◆ Task details
Your job is to set down the listing again exactly as it stands.

◆ Extracted entries
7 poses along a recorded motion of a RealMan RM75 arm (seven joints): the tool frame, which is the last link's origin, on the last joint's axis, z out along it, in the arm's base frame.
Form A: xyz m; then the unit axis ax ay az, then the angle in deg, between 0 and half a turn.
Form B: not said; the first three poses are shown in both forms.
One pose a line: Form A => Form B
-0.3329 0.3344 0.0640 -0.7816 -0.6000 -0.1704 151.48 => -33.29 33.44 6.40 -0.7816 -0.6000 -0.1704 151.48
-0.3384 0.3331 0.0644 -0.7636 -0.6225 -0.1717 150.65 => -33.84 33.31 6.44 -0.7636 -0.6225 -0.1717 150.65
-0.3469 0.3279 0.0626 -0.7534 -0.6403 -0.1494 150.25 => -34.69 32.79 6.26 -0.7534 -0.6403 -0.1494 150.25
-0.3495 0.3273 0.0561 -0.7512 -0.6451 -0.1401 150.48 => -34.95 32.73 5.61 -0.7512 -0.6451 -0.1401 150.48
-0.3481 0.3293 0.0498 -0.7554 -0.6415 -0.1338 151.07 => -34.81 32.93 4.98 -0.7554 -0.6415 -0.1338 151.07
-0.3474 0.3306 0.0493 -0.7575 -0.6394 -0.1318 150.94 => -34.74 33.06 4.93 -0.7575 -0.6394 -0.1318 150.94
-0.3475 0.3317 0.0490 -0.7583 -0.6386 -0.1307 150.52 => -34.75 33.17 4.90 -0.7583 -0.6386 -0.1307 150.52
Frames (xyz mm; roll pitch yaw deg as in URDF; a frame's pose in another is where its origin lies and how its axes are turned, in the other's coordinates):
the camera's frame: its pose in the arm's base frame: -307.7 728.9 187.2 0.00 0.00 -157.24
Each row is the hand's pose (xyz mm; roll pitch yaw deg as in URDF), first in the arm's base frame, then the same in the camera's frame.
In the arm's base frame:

◆ Response for this exercise
7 poses along a recorded motion of a RealMan RM75 arm (seven joints): the tool frame, which is the last link's origin, on the last joint's axis, z out along it, in the arm's base frame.
Form A: xyz m; then the unit axis ax ay az, then the angle in deg, between 0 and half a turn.
Form B: not said; the first three poses are shown in both forms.
One pose a line: Form A => Form B
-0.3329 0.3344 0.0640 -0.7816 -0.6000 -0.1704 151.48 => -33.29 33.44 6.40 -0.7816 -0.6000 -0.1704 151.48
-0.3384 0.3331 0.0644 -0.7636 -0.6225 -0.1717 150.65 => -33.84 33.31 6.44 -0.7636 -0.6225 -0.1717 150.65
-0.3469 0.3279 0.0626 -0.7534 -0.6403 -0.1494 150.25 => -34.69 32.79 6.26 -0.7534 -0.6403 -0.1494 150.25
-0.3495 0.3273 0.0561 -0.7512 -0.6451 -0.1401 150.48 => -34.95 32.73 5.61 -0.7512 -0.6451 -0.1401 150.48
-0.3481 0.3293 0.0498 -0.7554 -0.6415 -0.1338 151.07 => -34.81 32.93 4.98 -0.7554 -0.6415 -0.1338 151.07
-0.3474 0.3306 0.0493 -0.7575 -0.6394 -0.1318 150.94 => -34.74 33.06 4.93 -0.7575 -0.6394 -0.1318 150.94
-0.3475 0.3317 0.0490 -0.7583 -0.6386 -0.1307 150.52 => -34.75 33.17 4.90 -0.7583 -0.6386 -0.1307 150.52
Frames (xyz mm; roll pitch yaw deg as in URDF; a frame's pose in another is where its origin lies and how its axes are turned, in the other's coordinates):
the camera's frame: its pose in the arm's base frame: -307.7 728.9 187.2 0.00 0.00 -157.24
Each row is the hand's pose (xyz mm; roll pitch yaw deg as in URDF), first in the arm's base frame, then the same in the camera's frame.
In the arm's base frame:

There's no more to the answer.